01L/D = 100 / 0.15 = 666.7
02Velocity head = v²/(2g) = 2.5² / (2 × 9.80665) = 0.3187 m
03h_f = f × (L/D) × v²/(2g) = 0.020 × 666.7 × 0.3187 = 4.25 m
04ΔP = ρ·g·h_f = 998 × 9.80665 × 4.25 ≈ 41,600 Pa ≈ 41.6 kPa

Result

Friction head ≈ 4.25 m; pressure drop ≈ 41.6 kPa for the 100 m run.

Common mistakes

•Mixing up the Darcy and Fanning friction factors — they differ by a factor of 4. The Darcy-Weisbach equation above uses the Darcy factor; if your chart or correlation gives Fanning, multiply by 4 first.
•Forgetting that f itself depends on velocity (through Reynolds number) — you cannot treat f as a fixed constant across the whole operating range.
•Using inconsistent length and diameter units in L/D — both must be in the same unit so the ratio is dimensionless.
•Applying Darcy-Weisbach to fittings — it covers straight-pipe friction only; fittings are added separately as minor losses.
•Assuming Darcy-Weisbach handles compressible gas with large density change — for that you need a compressible-flow treatment, not a single average density.

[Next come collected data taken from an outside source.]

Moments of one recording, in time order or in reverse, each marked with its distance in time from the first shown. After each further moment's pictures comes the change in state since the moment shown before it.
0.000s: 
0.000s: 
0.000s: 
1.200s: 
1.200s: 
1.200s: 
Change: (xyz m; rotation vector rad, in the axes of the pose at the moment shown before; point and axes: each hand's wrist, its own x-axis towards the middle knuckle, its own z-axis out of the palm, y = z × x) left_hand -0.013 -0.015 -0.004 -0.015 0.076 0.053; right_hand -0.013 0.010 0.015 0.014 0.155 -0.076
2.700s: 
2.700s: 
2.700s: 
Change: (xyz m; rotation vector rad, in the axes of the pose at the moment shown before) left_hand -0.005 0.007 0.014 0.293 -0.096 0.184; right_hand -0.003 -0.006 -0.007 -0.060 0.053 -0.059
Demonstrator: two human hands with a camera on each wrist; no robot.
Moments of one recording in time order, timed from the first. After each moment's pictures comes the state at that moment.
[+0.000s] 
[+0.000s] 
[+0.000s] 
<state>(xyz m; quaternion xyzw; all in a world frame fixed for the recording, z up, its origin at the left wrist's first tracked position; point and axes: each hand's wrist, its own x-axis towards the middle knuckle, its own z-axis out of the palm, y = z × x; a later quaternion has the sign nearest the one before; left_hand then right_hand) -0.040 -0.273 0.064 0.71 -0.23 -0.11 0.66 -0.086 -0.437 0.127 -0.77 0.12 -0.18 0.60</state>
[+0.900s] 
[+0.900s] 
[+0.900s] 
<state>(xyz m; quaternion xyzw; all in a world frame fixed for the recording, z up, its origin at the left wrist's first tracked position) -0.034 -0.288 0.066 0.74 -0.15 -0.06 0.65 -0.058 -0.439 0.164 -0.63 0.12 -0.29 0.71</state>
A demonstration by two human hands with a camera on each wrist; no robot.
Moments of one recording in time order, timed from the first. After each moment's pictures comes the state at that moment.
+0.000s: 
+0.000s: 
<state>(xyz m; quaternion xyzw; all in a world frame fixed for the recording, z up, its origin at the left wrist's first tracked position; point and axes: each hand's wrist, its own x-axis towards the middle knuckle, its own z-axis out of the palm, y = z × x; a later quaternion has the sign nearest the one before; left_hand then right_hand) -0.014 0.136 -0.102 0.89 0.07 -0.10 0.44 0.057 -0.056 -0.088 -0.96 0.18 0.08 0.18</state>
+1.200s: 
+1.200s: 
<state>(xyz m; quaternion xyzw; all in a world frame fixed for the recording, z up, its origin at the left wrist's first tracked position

When to use the calculator

Use the Darcy-Weisbach Pressure Drop calculator when you already have a friction factor and want the friction loss for a straight run. Use the Pipe Pressure Drop calculator when you want the friction factor computed for you from flow and fluid properties, and the Friction Factor calculator when you need f on its own.

Darcy-Weisbach Pressure Drop Calculator →Pipe Pressure Drop Calculator →Friction Factor Calculator →Pipe Velocity Calculator →Pipe Head Loss Calculator →

FAQ

What is the difference between Darcy-Weisbach and Hazen-Williams?

Darcy-Weisbach is physically general and works for any fluid, temperature, and roughness through the friction factor. Hazen-Williams is an empirical water-only formula using a C-coefficient, valid only for water near ambient temperature in turbulent flow. For process work with varied fluids, Darcy-Weisbach is the correct default.

Why is the velocity-head term v²/(2g) important?

It is the kinetic energy of the flow per unit weight. Friction loss is a multiple of the velocity head set by f·(L/D). Because the velocity head goes with v², doubling the velocity quadruples the friction loss — the single biggest lever on pressure drop.

How do length and diameter enter the equation?

Through the dimensionless ratio L/D. Loss is linear in length but, once you account for velocity rising as 1/D² at fixed flow, very strongly inverse in diameter. That is why increasing the pipe size is usually the most effective way to cut pressure drop.

Where does the friction factor come from?

From the flow regime and relative roughness: f = 64/Re in laminar flow, and from the Moody chart or a correlation such as Colebrook-White or the explicit Swamee-Jain approximation in turbulent flow. See the Friction Factor Explained guide.